Marketing fluff (e.g. “Clouds over Manhattan”) is the main thing that keeps Novell in some news while the management arranges the sale of their company. Over in YouTube there are over a dozen videos like [1, 2] from account Novell ChalkTalks, which we never saw before by the way. It’s probably another account held by Novell.

Another new video from novacoast on Novell File Management Suite has been uploaded, as well as a couple from account Novell Labs, which speaks about Fog Computing in a box. They call it “Microburst” [1, 2].

There is another upload of Novell’s Justin Steinman sucking up to IBM and a video with the new Teaming 3.0 UI

Here is a post about IBM adopting SUSE Linux Enterprise for WebSphere Appliances. Only Novell’s PR people seem to be covering this:

In the next installment of our Novell partner podcast series, Liz Padula, senior marketing manager at Novell, talks with Marc Haberkorn, product manager in the WebSphere team at IBM, about how IBM is working with Novell to deliver a portfolio of software appliances across many of its brands, including WebSphere, powered by SUSE Linux Enterprise.
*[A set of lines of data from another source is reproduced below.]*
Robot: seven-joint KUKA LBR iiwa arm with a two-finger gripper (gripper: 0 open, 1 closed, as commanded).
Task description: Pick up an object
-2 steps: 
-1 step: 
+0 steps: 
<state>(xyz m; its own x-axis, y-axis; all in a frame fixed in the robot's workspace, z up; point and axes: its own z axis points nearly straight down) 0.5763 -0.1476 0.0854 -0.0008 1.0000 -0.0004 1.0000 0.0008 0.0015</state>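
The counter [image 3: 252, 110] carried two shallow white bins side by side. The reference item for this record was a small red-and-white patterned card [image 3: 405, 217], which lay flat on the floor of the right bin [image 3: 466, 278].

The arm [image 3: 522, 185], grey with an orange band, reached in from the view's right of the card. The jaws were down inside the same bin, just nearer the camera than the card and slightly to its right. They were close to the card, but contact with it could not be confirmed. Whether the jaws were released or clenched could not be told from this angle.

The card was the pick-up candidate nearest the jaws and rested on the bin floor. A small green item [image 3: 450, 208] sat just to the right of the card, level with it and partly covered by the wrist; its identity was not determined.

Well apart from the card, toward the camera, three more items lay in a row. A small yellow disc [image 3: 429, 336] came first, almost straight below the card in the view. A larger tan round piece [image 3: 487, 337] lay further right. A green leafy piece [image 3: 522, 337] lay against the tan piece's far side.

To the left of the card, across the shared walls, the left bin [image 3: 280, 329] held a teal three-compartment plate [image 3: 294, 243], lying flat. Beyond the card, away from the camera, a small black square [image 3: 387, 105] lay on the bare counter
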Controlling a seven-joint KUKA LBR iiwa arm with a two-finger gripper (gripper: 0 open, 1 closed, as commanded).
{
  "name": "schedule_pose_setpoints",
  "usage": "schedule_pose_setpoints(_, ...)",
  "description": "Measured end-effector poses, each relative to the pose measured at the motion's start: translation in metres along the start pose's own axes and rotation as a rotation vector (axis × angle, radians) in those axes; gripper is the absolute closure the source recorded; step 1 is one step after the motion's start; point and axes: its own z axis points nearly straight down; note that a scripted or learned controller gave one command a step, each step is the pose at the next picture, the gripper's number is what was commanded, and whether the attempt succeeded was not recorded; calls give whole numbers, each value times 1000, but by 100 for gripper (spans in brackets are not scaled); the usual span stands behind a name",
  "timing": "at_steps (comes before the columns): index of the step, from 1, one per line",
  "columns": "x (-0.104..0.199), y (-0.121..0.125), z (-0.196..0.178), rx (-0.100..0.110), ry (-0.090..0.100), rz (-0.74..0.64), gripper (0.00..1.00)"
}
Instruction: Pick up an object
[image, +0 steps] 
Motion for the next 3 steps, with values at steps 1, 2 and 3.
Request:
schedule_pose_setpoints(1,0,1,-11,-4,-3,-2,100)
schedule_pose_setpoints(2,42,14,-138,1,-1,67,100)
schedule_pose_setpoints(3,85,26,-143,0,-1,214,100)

Novell has also just put out this press release to tell people that SLE* is not dead. It’s just probably on its way to VMware, along with OpenSUSE which has new/interim leaders interviewed. Novell is not a good place to be right now, definitely not when it comes to job security. GNU/Linux and SUSE are not going away because they are GPL-licensed, but what will keep SUSE safe from competition? Here is one new article about Teradata:

The cluster runs Novell’s SUSE Linux Enterprise Server 10, the Teradata 13.10 database, and has a management console that runs on Microsoft’s Windows Server 2003. This DMA 560 machine is being positioned not only as an entry data mart box, but also as a BI application test and development machine.

It’s important to remember that the future of Novell is quite orthogonal to the future of GNU/Linux because the code will live on and companies like Teradata do not rely on SLE* as they can use RHEL too. To say negative things about Novell is by all means not to harm GNU/Linux; Rather, it’s to defend GNU/Linux from Microsoft patent tax.